Records for this task -
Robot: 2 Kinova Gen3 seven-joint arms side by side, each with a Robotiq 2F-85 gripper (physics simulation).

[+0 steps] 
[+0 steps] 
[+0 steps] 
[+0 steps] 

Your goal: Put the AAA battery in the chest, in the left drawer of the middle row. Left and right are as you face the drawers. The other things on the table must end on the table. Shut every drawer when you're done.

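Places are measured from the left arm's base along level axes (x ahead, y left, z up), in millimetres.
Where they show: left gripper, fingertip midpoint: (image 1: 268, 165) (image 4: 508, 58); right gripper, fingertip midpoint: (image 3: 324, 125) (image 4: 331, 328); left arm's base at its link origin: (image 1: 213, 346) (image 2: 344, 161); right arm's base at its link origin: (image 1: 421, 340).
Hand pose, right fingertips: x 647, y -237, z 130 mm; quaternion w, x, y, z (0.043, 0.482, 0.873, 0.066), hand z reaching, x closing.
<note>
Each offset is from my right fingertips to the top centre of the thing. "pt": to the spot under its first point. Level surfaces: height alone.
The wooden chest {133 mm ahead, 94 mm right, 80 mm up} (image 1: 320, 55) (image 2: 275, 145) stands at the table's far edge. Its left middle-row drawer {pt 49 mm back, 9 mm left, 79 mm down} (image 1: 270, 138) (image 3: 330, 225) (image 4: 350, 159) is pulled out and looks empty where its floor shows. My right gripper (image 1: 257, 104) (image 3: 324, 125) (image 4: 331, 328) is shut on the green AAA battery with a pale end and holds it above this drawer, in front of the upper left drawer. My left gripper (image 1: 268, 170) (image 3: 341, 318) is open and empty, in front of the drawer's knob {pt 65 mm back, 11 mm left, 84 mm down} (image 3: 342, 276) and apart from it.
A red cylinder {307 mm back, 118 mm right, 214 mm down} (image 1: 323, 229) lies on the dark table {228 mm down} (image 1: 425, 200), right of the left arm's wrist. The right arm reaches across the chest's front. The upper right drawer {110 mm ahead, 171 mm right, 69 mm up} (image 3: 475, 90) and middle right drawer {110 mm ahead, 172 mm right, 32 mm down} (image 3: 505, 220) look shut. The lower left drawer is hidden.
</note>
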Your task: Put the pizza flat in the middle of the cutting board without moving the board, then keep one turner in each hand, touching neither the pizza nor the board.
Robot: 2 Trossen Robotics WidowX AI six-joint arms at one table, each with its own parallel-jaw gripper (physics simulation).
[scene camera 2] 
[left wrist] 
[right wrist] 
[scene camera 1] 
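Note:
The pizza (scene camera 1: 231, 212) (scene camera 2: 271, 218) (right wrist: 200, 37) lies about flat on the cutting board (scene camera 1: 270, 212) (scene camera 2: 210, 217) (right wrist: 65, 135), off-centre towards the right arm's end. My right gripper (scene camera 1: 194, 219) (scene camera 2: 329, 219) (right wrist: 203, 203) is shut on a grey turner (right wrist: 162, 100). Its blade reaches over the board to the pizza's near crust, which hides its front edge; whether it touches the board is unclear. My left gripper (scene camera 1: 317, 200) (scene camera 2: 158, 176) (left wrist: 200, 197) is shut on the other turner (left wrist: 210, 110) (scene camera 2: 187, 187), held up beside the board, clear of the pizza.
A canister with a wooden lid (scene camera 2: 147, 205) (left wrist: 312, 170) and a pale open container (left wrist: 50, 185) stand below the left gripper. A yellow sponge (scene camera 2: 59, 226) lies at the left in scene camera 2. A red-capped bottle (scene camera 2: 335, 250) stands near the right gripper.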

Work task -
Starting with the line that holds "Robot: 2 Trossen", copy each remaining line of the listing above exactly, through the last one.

Result of the exercise -
Robot: 2 Trossen Robotics WidowX AI six-joint arms at one table, each with its own parallel-jaw gripper (physics simulation).
[scene camera 2] 
[left wrist] 
[right wrist] 
[scene camera 1] 
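Note:
The pizza (scene camera 1: 231, 212) (scene camera 2: 271, 218) (right wrist: 200, 37) lies about flat on the cutting board (scene camera 1: 270, 212) (scene camera 2: 210, 217) (right wrist: 65, 135), off-centre towards the right arm's end. My right gripper (scene camera 1: 194, 219) (scene camera 2: 329, 219) (right wrist: 203, 203) is shut on a grey turner (right wrist: 162, 100). Its blade reaches over the board to the pizza's near crust, which hides its front edge; whether it touches the board is unclear. My left gripper (scene camera 1: 317, 200) (scene camera 2: 158, 176) (left wrist: 200, 197) is shut on the other turner (left wrist: 210, 110) (scene camera 2: 187, 187), held up beside the board, clear of the pizza.
A canister with a wooden lid (scene camera 2: 147, 205) (left wrist: 312, 170) and a pale open container (left wrist: 50, 185) stand below the left gripper. A yellow sponge (scene camera 2: 59, 226) lies at the left in scene camera 2. A red-capped bottle (scene camera 2: 335, 250) stands near the right gripper.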

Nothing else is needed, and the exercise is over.